We have two type of closed surfaces −
- A closed sphere
- A cube or a cuboid
In this topic we will be experimenting using a cube which is closed and also has 6 plane surfaces. All the surfaces are having a particular area and each area is having a particular direction.
In a closed surface the direction of A→ is always be pointing normally outward the surface.
Each surface is given names (1,2,3,4,5,6) as shown in figure.
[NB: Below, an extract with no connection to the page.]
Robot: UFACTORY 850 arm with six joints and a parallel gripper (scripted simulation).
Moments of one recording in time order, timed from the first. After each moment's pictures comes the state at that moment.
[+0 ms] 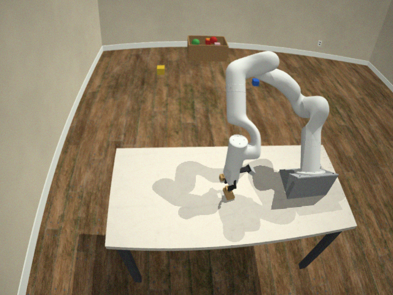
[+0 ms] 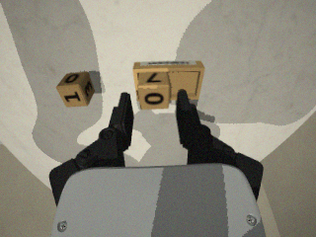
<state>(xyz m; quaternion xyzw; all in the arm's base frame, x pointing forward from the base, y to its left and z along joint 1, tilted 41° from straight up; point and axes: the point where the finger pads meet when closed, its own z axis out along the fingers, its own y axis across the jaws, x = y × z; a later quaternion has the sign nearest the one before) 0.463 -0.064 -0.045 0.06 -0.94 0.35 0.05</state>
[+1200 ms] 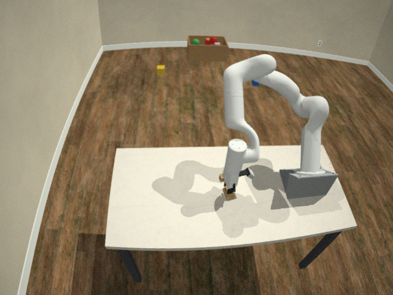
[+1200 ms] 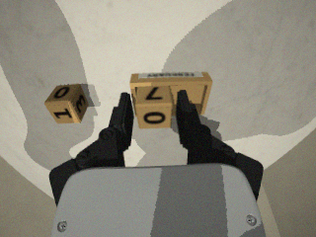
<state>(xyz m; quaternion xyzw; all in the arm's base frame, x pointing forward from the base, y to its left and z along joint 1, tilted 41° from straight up) 0.462 -0.081 -0.065 0.06 -0.94 0.35 0.05</state>
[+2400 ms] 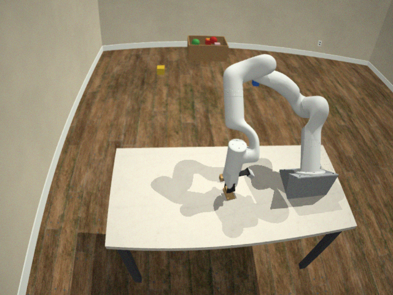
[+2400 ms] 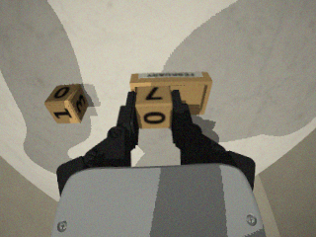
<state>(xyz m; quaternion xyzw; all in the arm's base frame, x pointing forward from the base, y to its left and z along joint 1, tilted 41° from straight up) 0.462 -0.081 -0.065 0.06 -0.94 0.35 0.05</state>
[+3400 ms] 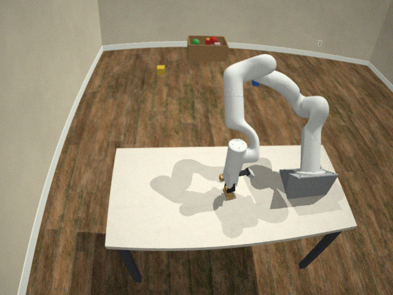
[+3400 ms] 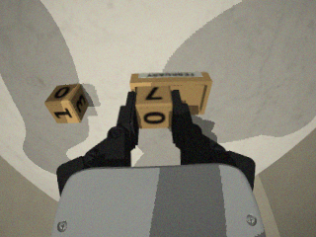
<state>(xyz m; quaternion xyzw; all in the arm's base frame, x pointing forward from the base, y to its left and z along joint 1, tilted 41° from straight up) 0.461 -0.081 -0.065 0.06 -0.94 0.35 0.05</state>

Let, the cuboid be placed in an electric field, then the total flux linked with it will be calculated by adding the flux linked with each surface of the cuboid.
We know that Φ = EACos θ
If we take the Area (1), then the flux linked with it will be −
ΦE1 = EAcos(180) = -EA
Since, the area vector is outside the area (1) and E→ in opposite direction of the A→. So the angle between (E→ and A→ is 180o)
If we take the surface (2) where the angle between (E→ and A→ is 90o)
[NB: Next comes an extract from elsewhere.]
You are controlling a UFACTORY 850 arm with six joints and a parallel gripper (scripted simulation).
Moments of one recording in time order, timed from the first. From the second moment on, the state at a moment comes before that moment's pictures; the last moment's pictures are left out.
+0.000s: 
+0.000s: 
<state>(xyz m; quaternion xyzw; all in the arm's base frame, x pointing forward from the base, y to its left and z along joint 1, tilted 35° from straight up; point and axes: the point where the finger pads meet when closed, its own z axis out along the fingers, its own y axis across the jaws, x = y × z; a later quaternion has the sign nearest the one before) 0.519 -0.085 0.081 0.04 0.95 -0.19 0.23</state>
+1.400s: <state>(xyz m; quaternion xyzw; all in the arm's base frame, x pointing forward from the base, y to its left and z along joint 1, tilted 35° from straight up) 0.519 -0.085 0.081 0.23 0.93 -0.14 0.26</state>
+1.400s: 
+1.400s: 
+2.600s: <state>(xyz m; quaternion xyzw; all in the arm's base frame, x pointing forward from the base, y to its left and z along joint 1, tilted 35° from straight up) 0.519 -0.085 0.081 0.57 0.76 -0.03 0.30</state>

Then the flux linked with it will be −
ΦE2 = EA Cos(90) = 0
Similarly for surface (3) the angle between (E→ and A→ is 0o)
Then the flux linked with it will be −
ΦE3 = EAcos(0) = EA
For surface (4) the angle between (E→ and A→ is 90o)
Then the flux linked with it will be −
ΦE4 = EAcos(90) = 0
For surface (5) the angle between (E→ and A→ is 90o)
Then the flux linked with it will be −
ΦE5 = EAcos(90) = 0
For surface (6) the angle between (E→ and A→ is 90o)
Then the flux linked with it will be −
ΦE6 = EAcos(90) = 0
So, the total electric flux due to all the area will be given by the closed integral of all the electric flux linked with each surface.
ΦE = ∮ dΦ = 0
So, Flux linked with a closed surface in an electric field is ΦE = ∮E→ . dA→ But in case of a closed cuboid flux linked is zero.
Note − Flux for two or more surfaces cannot be calculated together at a time. As angle formed by different surface with respect to the electric field will be different therefore, for each surface electric flux will change.